At one point before we start the last very steep trail, Bob dismounts and decides to walk. At first I think it is because it is so steep and he is favouring the horse. But in reality his back and bum hurt so badly he needs a break from the saddle. He is anyway no slower on foot than I am on Alazan who is careful picking his way down the narrow trail.

Bob asks if we want to take a swim in a swimming hole on the Pescado River, at the bottom of a very steep canyon a half hour short of the ranchhouse. Definitely! As we proceed, the sky to the north begins to boil up with dark towering clouds. We hear rolling thunder and, from the high ground, see bolts of lightning slashing from on high down into distant valleys. We hesitate about the swim but decide to have a quick one anyway.

At dusk we drop the horses’ reins next to the swimming hole, strip off and walk into the six-foot-deep flowing stream waters just before they go over a little waterfall. Pretty. The water is cold at first but, after adjusting to it, it is the perfect refresher.

After five minutes, with large drops of rain beginning to fall and the light nearly gone, we scramble into our clothing and boots, climb into the saddles again and start up the far side of the arroyo on the way home. The horses know the way now. Good, because, although it is not totally black and I can see the path if it is primarily of rock, I cannot make out the footing. Alazan goes carefully as usual, sticking now rigidly to the beaten path, twisting back and forth and dropping down stepped rocks or small rocky gullies. Sometimes he has to turn within his own length. I am sore but even in the light rain and darkness I do not feel afraid. I was far more apprehensive on my first ride out last Sunday.
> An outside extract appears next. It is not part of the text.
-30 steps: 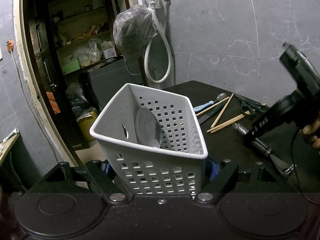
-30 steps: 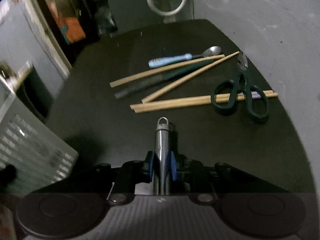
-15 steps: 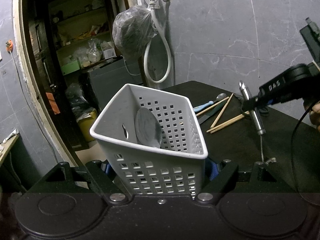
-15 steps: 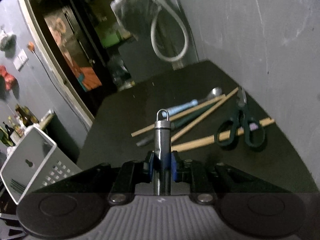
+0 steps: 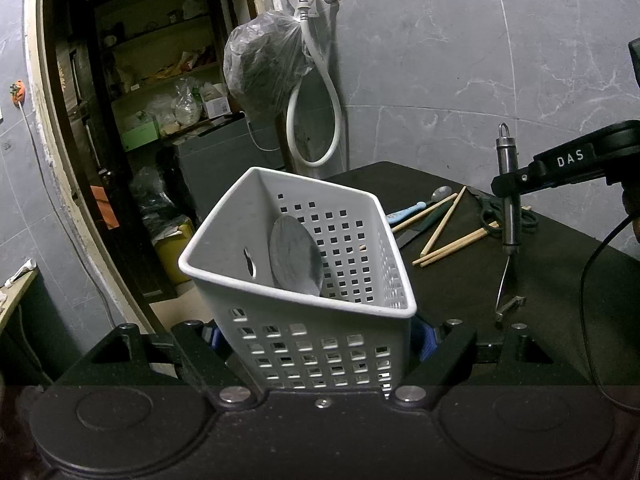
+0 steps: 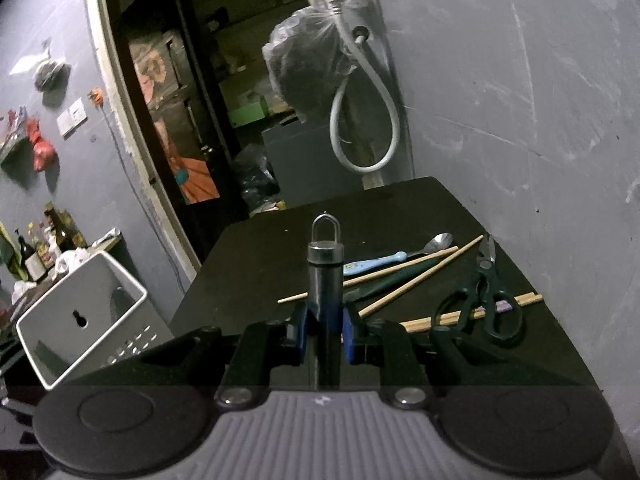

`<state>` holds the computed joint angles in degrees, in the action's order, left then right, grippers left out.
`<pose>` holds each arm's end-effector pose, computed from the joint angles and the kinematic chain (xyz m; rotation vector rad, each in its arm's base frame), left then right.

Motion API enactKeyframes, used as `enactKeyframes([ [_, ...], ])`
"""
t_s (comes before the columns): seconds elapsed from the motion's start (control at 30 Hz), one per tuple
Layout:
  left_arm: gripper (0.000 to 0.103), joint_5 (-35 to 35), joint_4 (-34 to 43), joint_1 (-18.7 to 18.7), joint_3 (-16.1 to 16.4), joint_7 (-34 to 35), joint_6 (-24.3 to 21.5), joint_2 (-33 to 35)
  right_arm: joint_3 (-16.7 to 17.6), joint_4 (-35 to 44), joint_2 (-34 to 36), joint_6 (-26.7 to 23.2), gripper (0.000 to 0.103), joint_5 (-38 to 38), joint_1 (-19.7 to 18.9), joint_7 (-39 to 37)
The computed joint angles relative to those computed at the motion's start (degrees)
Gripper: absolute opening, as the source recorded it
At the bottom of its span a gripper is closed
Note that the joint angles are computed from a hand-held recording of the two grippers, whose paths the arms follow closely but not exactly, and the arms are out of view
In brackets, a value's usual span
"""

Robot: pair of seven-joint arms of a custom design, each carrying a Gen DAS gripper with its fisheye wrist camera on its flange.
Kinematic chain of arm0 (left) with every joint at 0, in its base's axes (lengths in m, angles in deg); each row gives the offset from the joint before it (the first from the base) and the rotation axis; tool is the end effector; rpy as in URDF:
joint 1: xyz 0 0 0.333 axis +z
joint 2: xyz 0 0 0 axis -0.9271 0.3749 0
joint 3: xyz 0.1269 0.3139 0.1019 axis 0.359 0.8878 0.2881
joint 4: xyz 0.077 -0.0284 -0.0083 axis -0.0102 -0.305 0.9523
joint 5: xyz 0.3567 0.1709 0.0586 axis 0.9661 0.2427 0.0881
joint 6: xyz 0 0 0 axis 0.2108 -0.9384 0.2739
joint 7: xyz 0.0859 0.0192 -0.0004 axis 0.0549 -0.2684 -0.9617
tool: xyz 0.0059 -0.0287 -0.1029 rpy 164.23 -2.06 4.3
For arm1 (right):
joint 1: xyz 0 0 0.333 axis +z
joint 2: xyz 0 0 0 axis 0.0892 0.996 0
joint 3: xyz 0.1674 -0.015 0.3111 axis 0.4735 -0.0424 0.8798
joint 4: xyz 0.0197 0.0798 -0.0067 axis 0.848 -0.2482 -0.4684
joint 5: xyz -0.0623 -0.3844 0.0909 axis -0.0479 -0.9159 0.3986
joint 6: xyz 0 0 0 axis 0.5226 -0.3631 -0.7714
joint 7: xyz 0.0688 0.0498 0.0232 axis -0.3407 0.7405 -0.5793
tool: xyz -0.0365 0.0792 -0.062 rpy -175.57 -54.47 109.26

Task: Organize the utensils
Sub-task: 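Lift the cylinder with the right gripper above the basket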

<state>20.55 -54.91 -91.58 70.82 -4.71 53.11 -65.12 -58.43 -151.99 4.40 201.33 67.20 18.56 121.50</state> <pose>0.5207 -0.3714 0.5047 -1.4918 1.5535 -0.6934 0.7002 0.3355 0.4999 -1.7172 1.1340 -0.3159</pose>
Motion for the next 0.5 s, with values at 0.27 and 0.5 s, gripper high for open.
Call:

As we come over the last hill we see a faint light in the distance that must be the ranchhouse. On the flat, the horses break into a trot. They are ready for anything but we are careful to ride faster only in open areas since the horses make no allowances for low branches or high wires. Down into the gulch and into the stream that runs behind the ranchhouse, up the steep incline and through the open gate into the corral yard. We’re back.

With an effort, our bodies stiff and our legs rubbery, we step down, loosen the saddle girths, and put the heavy saddles into the walkway between the house and the corral yard where they live on a railing when not in use. Bob leads Alazan and Gus through the outside gates, slips their bridles off and turns them out into the pasture. There are no stables at Rancho el Nogal: animals live outside. It’s 2030.

Inside, where they are wondering why a three hour cakewalk should take eight hours, we find Kathleen reading a bedtime story to Eli, the six-year-old, and Sebastiaan, the new cowboy from the Netherlands. I get a beer from the storeroom. I am too tired to eat. Bob swallows a mouthful of aspirin for his low-back pain. I drink my beer. An hour later I am in bed.